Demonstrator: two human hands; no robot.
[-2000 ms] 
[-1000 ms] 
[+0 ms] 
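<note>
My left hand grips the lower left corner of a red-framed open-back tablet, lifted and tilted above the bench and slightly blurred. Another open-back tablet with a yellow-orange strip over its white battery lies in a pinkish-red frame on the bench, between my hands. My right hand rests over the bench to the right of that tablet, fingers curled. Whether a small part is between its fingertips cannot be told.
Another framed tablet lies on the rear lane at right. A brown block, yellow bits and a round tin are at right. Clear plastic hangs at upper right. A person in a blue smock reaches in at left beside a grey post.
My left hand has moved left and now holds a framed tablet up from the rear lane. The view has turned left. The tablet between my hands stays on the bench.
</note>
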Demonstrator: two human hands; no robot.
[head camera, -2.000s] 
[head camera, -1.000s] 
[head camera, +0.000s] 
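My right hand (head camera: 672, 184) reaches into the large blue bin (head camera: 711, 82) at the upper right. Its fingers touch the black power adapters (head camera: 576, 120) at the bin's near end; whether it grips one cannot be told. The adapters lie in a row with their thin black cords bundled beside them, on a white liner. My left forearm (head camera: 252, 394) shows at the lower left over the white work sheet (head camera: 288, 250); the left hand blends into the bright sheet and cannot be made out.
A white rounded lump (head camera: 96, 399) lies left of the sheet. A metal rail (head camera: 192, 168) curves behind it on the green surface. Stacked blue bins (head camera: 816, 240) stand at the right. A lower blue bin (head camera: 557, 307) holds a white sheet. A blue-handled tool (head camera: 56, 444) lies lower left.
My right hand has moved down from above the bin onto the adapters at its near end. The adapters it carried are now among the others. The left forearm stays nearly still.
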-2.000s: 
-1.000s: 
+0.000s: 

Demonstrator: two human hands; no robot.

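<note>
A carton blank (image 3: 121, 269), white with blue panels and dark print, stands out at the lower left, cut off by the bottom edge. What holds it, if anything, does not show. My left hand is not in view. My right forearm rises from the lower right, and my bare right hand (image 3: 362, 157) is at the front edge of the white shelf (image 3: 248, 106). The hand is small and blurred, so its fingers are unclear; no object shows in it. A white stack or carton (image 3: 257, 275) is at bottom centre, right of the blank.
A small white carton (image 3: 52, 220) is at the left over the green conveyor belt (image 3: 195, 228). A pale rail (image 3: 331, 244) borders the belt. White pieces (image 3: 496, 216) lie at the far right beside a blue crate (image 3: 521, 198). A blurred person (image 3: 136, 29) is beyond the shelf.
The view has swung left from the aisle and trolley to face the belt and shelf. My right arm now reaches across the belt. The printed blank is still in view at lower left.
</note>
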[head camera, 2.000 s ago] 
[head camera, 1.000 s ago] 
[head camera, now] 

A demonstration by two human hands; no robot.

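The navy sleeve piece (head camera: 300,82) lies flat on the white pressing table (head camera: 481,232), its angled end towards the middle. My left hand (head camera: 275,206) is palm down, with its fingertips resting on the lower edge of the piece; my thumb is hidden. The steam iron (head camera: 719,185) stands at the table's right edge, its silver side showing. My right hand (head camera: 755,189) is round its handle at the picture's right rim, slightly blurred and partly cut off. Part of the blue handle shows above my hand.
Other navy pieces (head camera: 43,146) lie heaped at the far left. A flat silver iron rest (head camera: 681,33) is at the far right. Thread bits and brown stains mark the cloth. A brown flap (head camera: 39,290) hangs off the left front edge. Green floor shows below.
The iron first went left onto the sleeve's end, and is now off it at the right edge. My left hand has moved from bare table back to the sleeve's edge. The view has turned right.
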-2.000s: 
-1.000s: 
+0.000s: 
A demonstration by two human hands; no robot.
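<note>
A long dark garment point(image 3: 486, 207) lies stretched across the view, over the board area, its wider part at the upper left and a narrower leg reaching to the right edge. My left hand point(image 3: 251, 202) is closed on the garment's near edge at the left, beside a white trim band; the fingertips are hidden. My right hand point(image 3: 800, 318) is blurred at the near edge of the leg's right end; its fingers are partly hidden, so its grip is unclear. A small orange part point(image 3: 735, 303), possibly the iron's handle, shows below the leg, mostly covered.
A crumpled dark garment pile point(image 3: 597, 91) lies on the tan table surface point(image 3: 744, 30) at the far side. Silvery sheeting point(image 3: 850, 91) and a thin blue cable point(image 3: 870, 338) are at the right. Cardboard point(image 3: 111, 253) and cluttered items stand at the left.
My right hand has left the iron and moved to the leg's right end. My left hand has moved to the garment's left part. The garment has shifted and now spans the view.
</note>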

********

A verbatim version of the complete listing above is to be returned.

> [Task solution]:
Demonstrator: two human hands; no robot.
[-2000 ms] 
[-1000 ms] 
[+0 ms] 
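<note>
My left hand grips the lower left corner of a red-framed open-back tablet, lifted and tilted above the bench and slightly blurred. Another open-back tablet with a yellow-orange strip over its white battery lies in a pinkish-red frame on the bench, between my hands. My right hand rests over the bench to the right of that tablet, fingers curled. Whether a small part is between its fingertips cannot be told.
Another framed tablet lies on the rear lane at right. A brown block, yellow bits and a round tin are at right. Clear plastic hangs at upper right. A person in a blue smock reaches in at left beside a grey post.
My left hand has moved left and now holds a framed tablet up from the rear lane. The view has turned left. The tablet between my hands stays on the bench.
</note>
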Demonstrator: two human hands; no robot.
[head camera, -2.000s] 
[head camera, -1.000s] 
[head camera, +0.000s] 
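My right hand (head camera: 672, 184) reaches into the large blue bin (head camera: 711, 82) at the upper right. Its fingers touch the black power adapters (head camera: 576, 120) at the bin's near end; whether it grips one cannot be told. The adapters lie in a row with their thin black cords bundled beside them, on a white liner. My left forearm (head camera: 252, 394) shows at the lower left over the white work sheet (head camera: 288, 250); the left hand blends into the bright sheet and cannot be made out.
A white rounded lump (head camera: 96, 399) lies left of the sheet. A metal rail (head camera: 192, 168) curves behind it on the green surface. Stacked blue bins (head camera: 816, 240) stand at the right. A lower blue bin (head camera: 557, 307) holds a white sheet. A blue-handled tool (head camera: 56, 444) lies lower left.
My right hand has moved down from above the bin onto the adapters at its near end. The adapters it carried are now among the others. The left forearm stays nearly still.
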-2.000s: 
-1.000s: 
+0.000s: 

Demonstrator: two human hands; no robot.

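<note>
A carton blank (image 3: 121, 269), white with blue panels and dark print, stands out at the lower left, cut off by the bottom edge. What holds it, if anything, does not show. My left hand is not in view. My right forearm rises from the lower right, and my bare right hand (image 3: 362, 157) is at the front edge of the white shelf (image 3: 248, 106). The hand is small and blurred, so its fingers are unclear; no object shows in it. A white stack or carton (image 3: 257, 275) is at bottom centre, right of the blank.
A small white carton (image 3: 52, 220) is at the left over the green conveyor belt (image 3: 195, 228). A pale rail (image 3: 331, 244) borders the belt. White pieces (image 3: 496, 216) lie at the far right beside a blue crate (image 3: 521, 198). A blurred person (image 3: 136, 29) is beyond the shelf.
The view has swung left from the aisle and trolley to face the belt and shelf. My right arm now reaches across the belt. The printed blank is still in view at lower left.
</note>
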[head camera, 2.000 s ago] 
[head camera, 1.000 s ago] 
[head camera, now] 

A demonstration by two human hands; no robot.

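The navy sleeve piece (head camera: 300,82) lies flat on the white pressing table (head camera: 481,232), its angled end towards the middle. My left hand (head camera: 275,206) is palm down, with its fingertips resting on the lower edge of the piece; my thumb is hidden. The steam iron (head camera: 719,185) stands at the table's right edge, its silver side showing. My right hand (head camera: 755,189) is round its handle at the picture's right rim, slightly blurred and partly cut off. Part of the blue handle shows above my hand.
Other navy pieces (head camera: 43,146) lie heaped at the far left. A flat silver iron rest (head camera: 681,33) is at the far right. Thread bits and brown stains mark the cloth. A brown flap (head camera: 39,290) hangs off the left front edge. Green floor shows below.
The iron first went left onto the sleeve's end, and is now off it at the right edge. My left hand has moved from bare table back to the sleeve's edge. The view has turned right.
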-2.000s: 
-1.000s: 
+0.000s: 
A demonstration by two human hands; no robot.
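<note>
A long dark garment point(image 3: 486, 207) lies stretched across the view, over the board area, its wider part at the upper left and a narrower leg reaching to the right edge. My left hand point(image 3: 251, 202) is closed on the garment's near edge at the left, beside a white trim band; the fingertips are hidden. My right hand point(image 3: 800, 318) is blurred at the near edge of the leg's right end; its fingers are partly hidden, so its grip is unclear. A small orange part point(image 3: 735, 303), possibly the iron's handle, shows below the leg, mostly covered.
A crumpled dark garment pile point(image 3: 597, 91) lies on the tan table surface point(image 3: 744, 30) at the far side. Silvery sheeting point(image 3: 850, 91) and a thin blue cable point(image 3: 870, 338) are at the right. Cardboard point(image 3: 111, 253) and cluttered items stand at the left.
My right hand has left the iron and moved to the leg's right end. My left hand has moved to the garment's left part. The garment has shifted and now spans the view.
</note>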

The exercise is done, and nothing more is needed.